Un système de culture des micro-algues assisté par ordinateur utilisé en labo.
Un système de culture des micro-algues assisté par ordinateur utilisé en labo.

Aurélie Selvi

«Bio-Diesel », l'intitulé a de quoi surprendre mais il pourrait bien faire son apparition à la pompe. C'est en tout cas ce sur quoi planchent des chercheurs azuréens. A l'Inria de Sophia-Antipolis et au Laboratoire océanologique de Villefranche-sur-Mer (LOV), une quarantaine de scientifiques veut mettre des micro-algues dans nos moteurs. Précurseurs, c'est en 2006 que ces as de la biodiversité marine commencent à faire germer l'idée. Une première européenne. « La matière première, c'est le phytoplancton, un micro-organisme qui produit de l'oxygène et absorbe du CO² », explique Antoine Sciandra, directeur du LOV.

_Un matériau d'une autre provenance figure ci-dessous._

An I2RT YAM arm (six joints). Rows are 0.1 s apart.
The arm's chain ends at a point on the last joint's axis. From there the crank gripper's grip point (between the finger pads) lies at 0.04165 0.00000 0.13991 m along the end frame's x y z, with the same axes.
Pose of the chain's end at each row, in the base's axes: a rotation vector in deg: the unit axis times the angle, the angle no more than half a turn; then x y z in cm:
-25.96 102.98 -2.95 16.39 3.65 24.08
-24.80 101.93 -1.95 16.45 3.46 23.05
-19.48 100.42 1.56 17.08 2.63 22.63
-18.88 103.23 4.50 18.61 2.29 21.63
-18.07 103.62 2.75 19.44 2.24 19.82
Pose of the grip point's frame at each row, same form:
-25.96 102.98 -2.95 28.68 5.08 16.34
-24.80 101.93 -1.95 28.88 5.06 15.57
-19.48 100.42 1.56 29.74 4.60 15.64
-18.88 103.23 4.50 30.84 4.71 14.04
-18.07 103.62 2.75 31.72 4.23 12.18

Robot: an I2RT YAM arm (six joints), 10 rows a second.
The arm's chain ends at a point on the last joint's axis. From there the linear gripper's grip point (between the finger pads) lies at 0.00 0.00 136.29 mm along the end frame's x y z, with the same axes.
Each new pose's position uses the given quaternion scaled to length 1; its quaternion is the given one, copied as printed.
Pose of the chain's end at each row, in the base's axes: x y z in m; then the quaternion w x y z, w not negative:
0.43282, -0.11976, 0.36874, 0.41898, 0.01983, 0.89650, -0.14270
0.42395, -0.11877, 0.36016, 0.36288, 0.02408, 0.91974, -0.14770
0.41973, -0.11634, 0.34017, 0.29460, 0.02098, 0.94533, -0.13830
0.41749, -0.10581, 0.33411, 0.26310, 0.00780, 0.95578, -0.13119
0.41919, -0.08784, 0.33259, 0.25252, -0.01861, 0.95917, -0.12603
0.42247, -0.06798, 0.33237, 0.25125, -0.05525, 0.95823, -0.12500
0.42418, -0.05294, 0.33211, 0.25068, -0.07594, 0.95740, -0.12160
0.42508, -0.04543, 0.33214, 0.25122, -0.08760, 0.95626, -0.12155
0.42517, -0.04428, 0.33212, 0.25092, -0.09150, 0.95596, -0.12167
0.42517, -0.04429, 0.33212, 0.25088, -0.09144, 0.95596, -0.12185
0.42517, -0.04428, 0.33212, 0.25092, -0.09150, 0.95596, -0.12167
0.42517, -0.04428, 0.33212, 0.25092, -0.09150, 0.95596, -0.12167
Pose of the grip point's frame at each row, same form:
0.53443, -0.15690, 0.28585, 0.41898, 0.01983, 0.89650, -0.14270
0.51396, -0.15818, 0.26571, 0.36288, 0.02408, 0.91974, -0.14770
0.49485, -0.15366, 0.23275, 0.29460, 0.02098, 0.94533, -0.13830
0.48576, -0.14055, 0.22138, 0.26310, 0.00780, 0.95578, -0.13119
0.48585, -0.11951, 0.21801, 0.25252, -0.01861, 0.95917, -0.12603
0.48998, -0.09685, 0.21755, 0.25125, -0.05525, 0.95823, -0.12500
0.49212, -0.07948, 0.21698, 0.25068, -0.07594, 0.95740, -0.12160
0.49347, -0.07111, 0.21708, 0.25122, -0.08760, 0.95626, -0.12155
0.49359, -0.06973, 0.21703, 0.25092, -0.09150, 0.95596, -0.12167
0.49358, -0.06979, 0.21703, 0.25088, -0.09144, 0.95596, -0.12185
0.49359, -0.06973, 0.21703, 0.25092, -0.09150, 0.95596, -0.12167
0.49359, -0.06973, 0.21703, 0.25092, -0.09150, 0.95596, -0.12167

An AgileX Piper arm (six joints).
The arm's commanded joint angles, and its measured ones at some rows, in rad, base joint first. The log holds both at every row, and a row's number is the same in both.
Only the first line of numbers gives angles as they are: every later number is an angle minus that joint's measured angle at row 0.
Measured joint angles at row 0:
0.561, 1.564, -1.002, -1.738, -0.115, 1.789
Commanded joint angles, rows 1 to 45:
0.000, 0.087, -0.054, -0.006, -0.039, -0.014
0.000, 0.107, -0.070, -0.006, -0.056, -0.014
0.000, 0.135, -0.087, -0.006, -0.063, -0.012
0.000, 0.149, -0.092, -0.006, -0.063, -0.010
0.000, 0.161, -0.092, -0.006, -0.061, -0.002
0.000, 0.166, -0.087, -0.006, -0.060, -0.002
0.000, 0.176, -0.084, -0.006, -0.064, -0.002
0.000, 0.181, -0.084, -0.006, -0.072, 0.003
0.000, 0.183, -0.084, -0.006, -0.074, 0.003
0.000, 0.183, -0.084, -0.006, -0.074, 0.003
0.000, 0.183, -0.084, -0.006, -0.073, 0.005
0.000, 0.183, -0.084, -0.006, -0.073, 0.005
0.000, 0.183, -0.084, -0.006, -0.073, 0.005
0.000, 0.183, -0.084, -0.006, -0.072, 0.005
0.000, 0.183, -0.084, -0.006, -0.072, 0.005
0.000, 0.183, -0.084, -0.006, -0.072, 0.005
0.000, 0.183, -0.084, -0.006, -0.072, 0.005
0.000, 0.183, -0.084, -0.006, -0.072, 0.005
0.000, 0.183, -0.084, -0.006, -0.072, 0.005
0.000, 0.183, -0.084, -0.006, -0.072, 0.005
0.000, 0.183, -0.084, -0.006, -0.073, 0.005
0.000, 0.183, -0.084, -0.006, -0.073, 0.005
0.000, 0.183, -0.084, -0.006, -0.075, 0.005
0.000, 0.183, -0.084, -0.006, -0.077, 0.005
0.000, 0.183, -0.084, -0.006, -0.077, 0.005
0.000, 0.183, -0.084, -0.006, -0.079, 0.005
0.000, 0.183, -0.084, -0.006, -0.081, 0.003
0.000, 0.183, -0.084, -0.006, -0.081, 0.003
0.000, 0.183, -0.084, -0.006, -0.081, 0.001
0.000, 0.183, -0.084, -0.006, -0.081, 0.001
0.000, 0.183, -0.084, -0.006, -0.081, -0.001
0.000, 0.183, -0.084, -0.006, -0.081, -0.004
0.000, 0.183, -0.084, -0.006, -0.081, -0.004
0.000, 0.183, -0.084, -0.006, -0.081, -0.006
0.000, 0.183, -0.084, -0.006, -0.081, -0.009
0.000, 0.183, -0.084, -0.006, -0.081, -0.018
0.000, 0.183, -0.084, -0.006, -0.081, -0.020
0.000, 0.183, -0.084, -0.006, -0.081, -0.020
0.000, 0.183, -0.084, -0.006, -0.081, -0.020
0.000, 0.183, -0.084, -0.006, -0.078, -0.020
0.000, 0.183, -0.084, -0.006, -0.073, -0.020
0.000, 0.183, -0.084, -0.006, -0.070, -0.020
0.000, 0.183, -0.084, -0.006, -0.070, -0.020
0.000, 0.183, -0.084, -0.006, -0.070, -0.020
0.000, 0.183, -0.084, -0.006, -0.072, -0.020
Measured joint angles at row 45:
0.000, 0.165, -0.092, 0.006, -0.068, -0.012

« Expérimentation industrielle »
Comment les transformer en carburant ? « En les privant d'azote en laboratoire, ces organismes génèrent une importante quantité d'huile, des lipides, équivalent à ceux générés par des plantes terrestres comme le colza ou le tournesol, détaille Olivier Bernard, directeur de recherche à l'Inria. Ces espèces pouvant contenir 50 % de leur masse en huile, il en faudrait donc 2 kg pour faire 1 kg de biocarburant », précise le scientifique. Seul hic pour l'heure, le prix : 10 € du litre. Pour faire baisser les coûts, les spécialistes se donnent une dizaine d'années. Baptisé « Green stars », leur projet, développé en partenariat avec des chercheurs de Montpellier et de Narbonne pour un coût de 160 millions d'euros, vient d'être sélectionné dans le programme d'investissement d'avenir de l'Etat, qui en financera 20%. Sur la Côte, le département, la métropole et la région mettront aussi la main au porte-monnaie. Une étape qui permettra aux micro-algues de quitter leur labo : d'ici à 3 ans, un site d'un hectare, dédié à des expérimentations industrielles, verra le jour dans la plaine du Var, à Nice.